Thermionic energy converters (TECs) are heat engines that convert heat directly to electricity at very high temperatures. This energy conversion process is based on thermionic emission—the evaporation of electrons from conductors at high temperatures. In its simplest form, the converter consists of two electrodes in the parallel plate capacitor geometry, and it uses the thermionically emitted current to drive an electrical load. This technology has existed for over half a century, with applications mostly limited to space use. However, with recent advancement in nano/micro fabrication, together with engineered high-temperature materials, two dimensional materials, and powerful computing methods, e.g. density functional theory (DFT), we are committed to revolutionizing this technology to be more robust with higher efficiency. To be specific, our work is focused on fabricating thermally robust emitters, ultra-low work function collectors, and micron-meter scale inter-electrode gap.

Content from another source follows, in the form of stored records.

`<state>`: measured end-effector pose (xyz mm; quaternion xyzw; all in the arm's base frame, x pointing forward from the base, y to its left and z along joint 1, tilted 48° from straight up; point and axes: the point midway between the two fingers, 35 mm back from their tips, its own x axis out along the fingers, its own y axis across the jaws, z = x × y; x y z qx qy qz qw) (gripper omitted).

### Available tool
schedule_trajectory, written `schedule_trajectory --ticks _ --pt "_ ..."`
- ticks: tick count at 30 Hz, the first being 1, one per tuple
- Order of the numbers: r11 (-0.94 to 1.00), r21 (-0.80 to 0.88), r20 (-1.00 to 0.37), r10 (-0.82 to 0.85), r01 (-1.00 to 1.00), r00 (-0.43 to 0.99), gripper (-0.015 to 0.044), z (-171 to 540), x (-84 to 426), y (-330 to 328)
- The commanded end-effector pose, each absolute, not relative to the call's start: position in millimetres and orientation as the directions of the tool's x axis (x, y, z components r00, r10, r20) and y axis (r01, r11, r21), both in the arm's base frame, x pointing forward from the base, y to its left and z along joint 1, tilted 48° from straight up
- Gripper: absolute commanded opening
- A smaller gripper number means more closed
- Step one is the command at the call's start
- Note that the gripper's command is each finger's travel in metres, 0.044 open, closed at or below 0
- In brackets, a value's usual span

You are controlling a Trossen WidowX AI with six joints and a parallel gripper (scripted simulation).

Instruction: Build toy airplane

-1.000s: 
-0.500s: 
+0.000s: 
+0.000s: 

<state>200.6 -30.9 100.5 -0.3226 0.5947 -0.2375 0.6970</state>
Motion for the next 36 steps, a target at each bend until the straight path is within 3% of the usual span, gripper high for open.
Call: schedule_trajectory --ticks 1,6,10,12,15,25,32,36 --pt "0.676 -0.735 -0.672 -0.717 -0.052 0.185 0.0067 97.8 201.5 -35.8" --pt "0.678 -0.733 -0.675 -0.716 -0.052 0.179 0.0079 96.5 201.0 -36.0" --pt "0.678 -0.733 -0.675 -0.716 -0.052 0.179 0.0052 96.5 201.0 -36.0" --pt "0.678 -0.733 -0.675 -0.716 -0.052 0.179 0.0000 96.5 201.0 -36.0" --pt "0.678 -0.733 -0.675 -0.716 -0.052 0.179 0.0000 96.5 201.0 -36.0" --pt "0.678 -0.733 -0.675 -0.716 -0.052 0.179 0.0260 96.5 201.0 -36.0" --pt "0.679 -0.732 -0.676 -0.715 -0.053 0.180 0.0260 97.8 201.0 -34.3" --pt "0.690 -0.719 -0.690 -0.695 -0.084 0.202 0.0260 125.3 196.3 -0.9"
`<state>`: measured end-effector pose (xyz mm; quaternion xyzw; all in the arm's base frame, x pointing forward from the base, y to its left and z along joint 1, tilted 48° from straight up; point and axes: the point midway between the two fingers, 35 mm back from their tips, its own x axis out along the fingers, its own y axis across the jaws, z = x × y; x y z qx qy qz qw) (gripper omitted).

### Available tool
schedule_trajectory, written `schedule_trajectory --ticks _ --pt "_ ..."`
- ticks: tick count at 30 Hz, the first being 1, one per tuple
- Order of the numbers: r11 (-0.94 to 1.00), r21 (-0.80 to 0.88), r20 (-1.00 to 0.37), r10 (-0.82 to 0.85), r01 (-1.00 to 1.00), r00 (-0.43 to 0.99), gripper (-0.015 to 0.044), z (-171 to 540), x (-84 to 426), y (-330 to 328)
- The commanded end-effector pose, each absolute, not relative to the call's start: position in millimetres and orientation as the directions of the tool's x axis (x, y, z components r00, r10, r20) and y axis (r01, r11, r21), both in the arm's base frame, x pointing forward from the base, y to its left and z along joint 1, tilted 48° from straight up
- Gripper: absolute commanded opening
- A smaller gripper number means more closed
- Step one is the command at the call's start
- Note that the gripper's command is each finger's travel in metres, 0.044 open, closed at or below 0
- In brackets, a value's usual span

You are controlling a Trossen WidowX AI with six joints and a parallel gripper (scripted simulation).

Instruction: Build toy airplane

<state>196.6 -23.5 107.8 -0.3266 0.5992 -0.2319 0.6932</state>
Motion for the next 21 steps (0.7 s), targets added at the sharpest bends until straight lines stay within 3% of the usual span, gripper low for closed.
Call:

Modern microfabrication techniques promise to overcome many of the challenges for TEC devices: large electrode spacings, thermal shorting, and thermal expansion mismatches. In the last few years, we have demonstrated thermionic energy converters based on suspended cathodes. Silicon carbide (SiC) is an attractive material for electronic devices operating at high temperatures and high power. The three most common SiC polymorphs (3C, 4H, and 6H) have relatively large bandgaps and are chemically and thermally stable, with thermal decomposition temperatures of over 2500°C. Recent developments in SiC surface micromachining have made possible the fabrication and testing of poly-SiC MEMS devices that operate at temperatures of 1000°C or higher. These superior properties allowed us to design a thermionic emitter.
The work function is the surface property that determines how easily electrons can escape into a vacuum or gas environment, with lower work functions generally facilitating electron emission. Discovery of thermally stable materials with low work functions has promising applications in thermionic energy converters (TECs) and photon-enhanced thermionics energy converters (PETECs). Traditional methods of work function lowering rely on alkali coatings, which were first developed in the first half of the 20th century. However, these coatings typically enable work functions only as low as 1.5 to 1.0 eV. For applications such as the (PE)TEC, whose output efficiency is highly dependent on its anode’s work function, a work function of over 1eV is not low enough for efficient operation. Previous calculations have shown that with a work function of 0.5eV a TEC device can theoretically reach an efficiency of over 50% under 1000x concentrated solar radiation, which almost doubles the efficiency of the theoretical limit of single junction solar cell. By using DFT, combining with various of experimental approaches, we are looking for ultra-low work function materials.
Density functional theory (DFT) is a first-principles-based quantum mechanically motivated method that can offer new insights into the atomistic processes that control the work functions of various surfaces. DFT enables a systematic approach in the discovery of new nanostructured multilayer materials with low work functions. Therefore, many promising film coating combinations can be efficiently investigated for the first time.